Solo che per arrivare a questa conclusione il fisco parte da una premessa fondamentale: e cioè, che le criptovalute debbano essere considerate alla stessa stregua di valute estere. Questa tesi del fisco è stata sostenuta ed illustrata essenzialmente in due documenti interpretativi (la già citata risoluzione della Direz. Centr. AdE 72/E/2016 e la risposta ad interpello n. 956-39/2018 della Direz. Reg. Lombardia) cui molti operatori, soprattutto per prudenza o per timore reverenziale verso l’Agenzia delle entrate, tendono ad adeguarsi. La premessa su cui questo ragionamento si regge però non è condivisibile: le criptovalute, infatti, non possono essere assimilate alle valute estere. E non sono solo io a dirlo, ma anche la Corte di Giustizia UE con una sentenza cruciale, che ormai chiunque si occupi di criptovalute conosce: la sentenza Hedqvist, in causa C-264/14, del 22.10.2015. La Corte di Giustizia in particolare afferma in modo chiaro e netto che le criptovalute vanno considerate come semplici mezzi di pagamento e non possono essere equiparate a valute “legali”.

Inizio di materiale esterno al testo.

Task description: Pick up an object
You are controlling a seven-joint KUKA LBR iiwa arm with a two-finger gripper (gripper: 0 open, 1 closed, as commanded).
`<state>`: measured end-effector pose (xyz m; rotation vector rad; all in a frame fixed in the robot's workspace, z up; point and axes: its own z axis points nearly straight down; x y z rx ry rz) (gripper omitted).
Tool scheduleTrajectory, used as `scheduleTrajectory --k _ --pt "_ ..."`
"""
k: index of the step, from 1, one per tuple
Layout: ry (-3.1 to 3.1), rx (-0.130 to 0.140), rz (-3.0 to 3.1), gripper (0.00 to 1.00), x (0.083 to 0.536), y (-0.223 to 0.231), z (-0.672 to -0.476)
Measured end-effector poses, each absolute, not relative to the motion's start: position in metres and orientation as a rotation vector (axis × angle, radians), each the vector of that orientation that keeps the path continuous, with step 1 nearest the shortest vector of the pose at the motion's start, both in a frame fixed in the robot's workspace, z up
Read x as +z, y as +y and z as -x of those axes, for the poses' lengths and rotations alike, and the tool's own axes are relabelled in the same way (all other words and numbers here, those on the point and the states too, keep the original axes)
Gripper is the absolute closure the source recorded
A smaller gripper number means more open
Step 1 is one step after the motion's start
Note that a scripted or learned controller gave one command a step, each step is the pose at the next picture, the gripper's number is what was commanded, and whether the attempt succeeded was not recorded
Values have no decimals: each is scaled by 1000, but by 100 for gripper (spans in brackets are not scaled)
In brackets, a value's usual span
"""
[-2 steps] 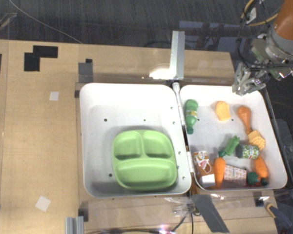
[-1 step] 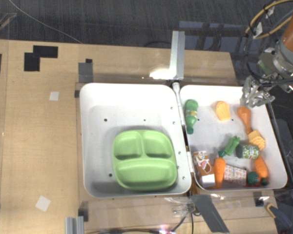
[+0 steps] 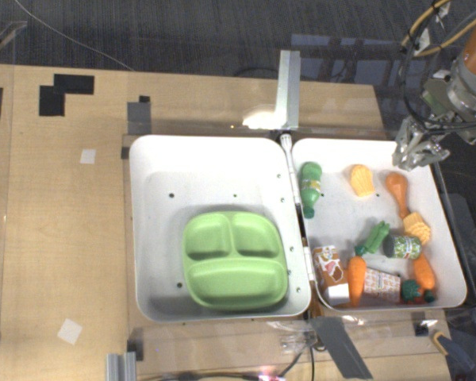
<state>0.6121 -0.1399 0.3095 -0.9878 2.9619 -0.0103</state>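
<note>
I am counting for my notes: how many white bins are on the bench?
2. The left bin holds a green divided tray; the right bin, touching it, holds the toy foods.

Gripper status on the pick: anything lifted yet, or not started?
Done: nothing; no object sits between the fingers. In hand: the gripper hangs at the right bin's far right corner, near the drumstick and corn cob. Left: descend, close on a toy and lift. The green tray lies in the left bin.

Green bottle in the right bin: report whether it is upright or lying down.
Lying down. The green bottle lies lengthwise along the right bin's left wall.
</note>
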Motion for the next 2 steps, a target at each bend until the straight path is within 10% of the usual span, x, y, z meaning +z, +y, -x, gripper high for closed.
scheduleTrajectory --k 2 --pt "2820 -6 1366 100 282 -149 -595"
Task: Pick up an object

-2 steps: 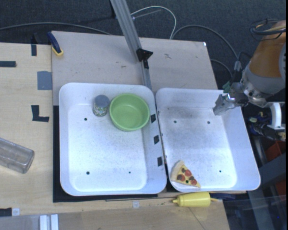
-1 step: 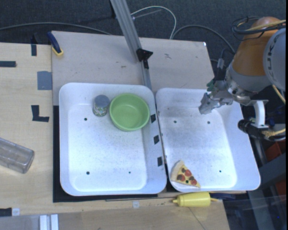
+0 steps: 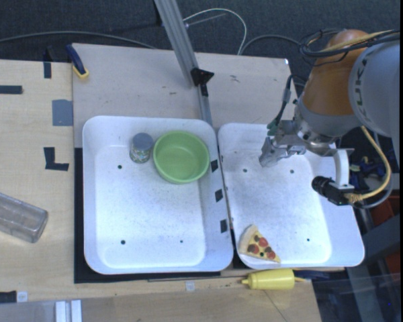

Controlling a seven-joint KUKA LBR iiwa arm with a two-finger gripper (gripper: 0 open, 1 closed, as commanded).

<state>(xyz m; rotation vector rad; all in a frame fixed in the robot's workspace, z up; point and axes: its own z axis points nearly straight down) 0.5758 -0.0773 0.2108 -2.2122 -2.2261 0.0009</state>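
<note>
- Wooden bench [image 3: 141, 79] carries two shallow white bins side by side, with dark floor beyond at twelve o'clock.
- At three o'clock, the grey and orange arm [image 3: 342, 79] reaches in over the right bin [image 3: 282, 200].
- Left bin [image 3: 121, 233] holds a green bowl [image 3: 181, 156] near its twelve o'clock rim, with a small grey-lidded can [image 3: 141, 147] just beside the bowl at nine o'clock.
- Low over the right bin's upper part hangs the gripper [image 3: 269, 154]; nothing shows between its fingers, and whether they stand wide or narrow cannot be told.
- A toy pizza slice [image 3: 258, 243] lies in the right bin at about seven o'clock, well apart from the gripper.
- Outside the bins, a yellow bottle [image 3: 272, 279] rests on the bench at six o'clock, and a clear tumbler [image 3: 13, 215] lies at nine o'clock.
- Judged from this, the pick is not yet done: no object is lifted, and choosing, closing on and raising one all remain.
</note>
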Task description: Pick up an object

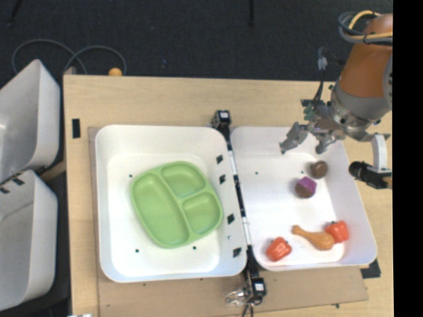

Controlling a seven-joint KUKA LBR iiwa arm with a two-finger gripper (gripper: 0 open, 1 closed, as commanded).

Non bisogna sottacere il fatto che possedere criptovalute e non denunciarne il quantum e l’eventuale utile derivante dalla compravendita, potenzialmente, sottolineo potenzialmente, potrebbe avere profili di rischio. Essenzialmente si rischiano sanzioni pecuniarie. Per la mancata compilazione del quadro RW, dove vanno inserite le attività finanziarie e gli investimenti esteri, è prevista una sanzione fissa di 258 euro a patto che l’omissione venga sanata entro un termine massimo di 90 giorni dal termine per la presentazione della dichiarazione dei redditi. Se però si sfora questo termine si passa a sanzioni molto più gravi, perché vengono comminate sanzioni che vano dal 3 al 15% degli importi non dichiarati. Per di più queste percentuali sono raddoppiate se le attività estere detenute possono essere localizzate in Paesi in black list, nel qual caso scatterebbe anche la presunzione che tutte le somme non dichiarate sono anche frutto di evasione fiscale.

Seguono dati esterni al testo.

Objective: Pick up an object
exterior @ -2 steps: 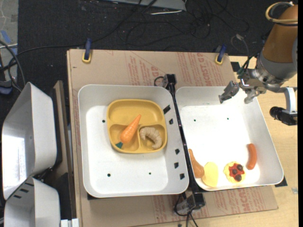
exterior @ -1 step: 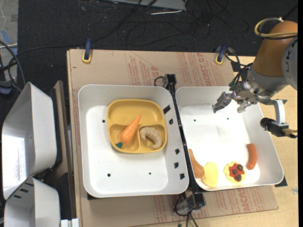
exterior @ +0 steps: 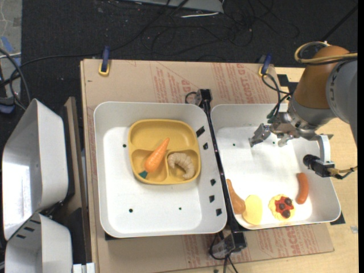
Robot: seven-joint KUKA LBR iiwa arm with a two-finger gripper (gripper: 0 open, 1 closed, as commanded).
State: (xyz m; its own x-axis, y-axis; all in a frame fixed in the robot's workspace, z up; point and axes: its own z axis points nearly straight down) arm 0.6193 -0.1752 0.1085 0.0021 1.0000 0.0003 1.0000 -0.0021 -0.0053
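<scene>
My gripper (exterior: pixel 269 139) hangs over the upper middle of the right bin (exterior: pixel 244 121), open, with nothing between its fingers. Along that bin's front lie a red sausage (exterior: pixel 302 187), a small pizza-like piece with red topping (exterior: pixel 282 206), a pale yellow piece (exterior: pixel 253 209) and an orange-brown drumstick-shaped piece (exterior: pixel 234 195). All of them sit well in front of the gripper, apart from it. In the left bin (exterior: pixel 114 209) a yellow divided plate (exterior: pixel 140 132) holds a carrot (exterior: pixel 157 154) and a pale shrimp-like piece (exterior: pixel 182 164).
The grey arm with its orange band (exterior: pixel 318 78) reaches in from the right, above the right bin's far right corner. A black fitting on a cable (exterior: pixel 316 164) hangs near the sausage. A black divider (exterior: pixel 213 152) runs between the bins. Cables cross the dark floor behind the bench.
</scene>
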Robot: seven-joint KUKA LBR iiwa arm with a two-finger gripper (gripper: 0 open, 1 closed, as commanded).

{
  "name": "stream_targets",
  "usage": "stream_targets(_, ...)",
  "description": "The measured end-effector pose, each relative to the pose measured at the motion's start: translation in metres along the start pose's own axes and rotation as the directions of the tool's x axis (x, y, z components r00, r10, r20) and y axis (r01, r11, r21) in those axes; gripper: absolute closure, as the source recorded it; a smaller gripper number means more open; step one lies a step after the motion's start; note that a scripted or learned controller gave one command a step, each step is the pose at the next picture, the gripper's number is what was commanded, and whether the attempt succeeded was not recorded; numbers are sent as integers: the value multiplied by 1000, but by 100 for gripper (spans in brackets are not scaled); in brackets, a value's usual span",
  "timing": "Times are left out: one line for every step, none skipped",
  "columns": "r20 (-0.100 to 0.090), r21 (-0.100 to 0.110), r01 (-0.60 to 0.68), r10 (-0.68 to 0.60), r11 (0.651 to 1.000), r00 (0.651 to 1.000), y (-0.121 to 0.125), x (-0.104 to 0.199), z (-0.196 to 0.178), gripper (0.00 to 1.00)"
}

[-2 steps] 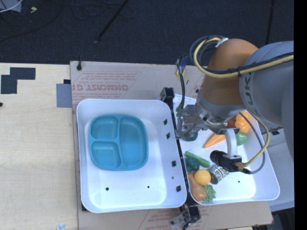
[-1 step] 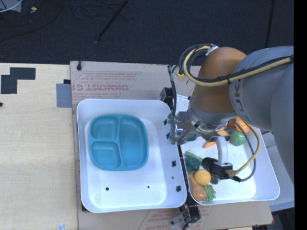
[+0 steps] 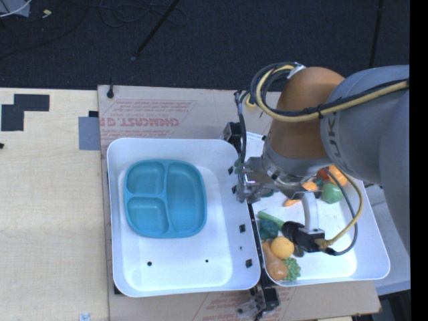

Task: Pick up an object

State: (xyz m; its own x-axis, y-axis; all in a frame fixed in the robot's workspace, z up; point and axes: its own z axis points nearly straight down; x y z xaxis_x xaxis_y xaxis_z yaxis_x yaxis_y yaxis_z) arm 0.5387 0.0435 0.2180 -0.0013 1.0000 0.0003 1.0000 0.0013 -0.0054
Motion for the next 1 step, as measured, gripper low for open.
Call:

Nell’ordinamento esiste una norma che mira a impedire che un contribuente subisca l’imposizione di sanzioni nel caso in cui commetta violazioni di norme fiscali dovute a gravi incertezze interpretative. L’art. 10 comma 2 dello Statuto del contribuente (L. n. 212/2000), infatti, stabilisce che non devono essere erogate sanzioni quando una certa violazione dipende da quelle che vengono definite “obiettive condizioni di incertezza sulla portata e sull’ambito di applicazione della norma tributaria”. E non si può negare che nel settore delle criptovalute le obiettive condizioni di incertezza ancora oggi sussistano visto che, sebbene il fenomeno esista ormai da più di un decennio, in Italia, in materia di fisco e tributi, si naviga a vista; a differenza che negli Stati Uniti, ad esempio, dove l’odierno Segretario del Tesoro Janet Yellen ha intenzione di introdurre un’imposta che mira a colpire le criptovalute, indipendentemente dalla plusvalenza.
Quindi, dobbiamo avere paura? Dipende, in questa incertezza, dalla propensione al rischio!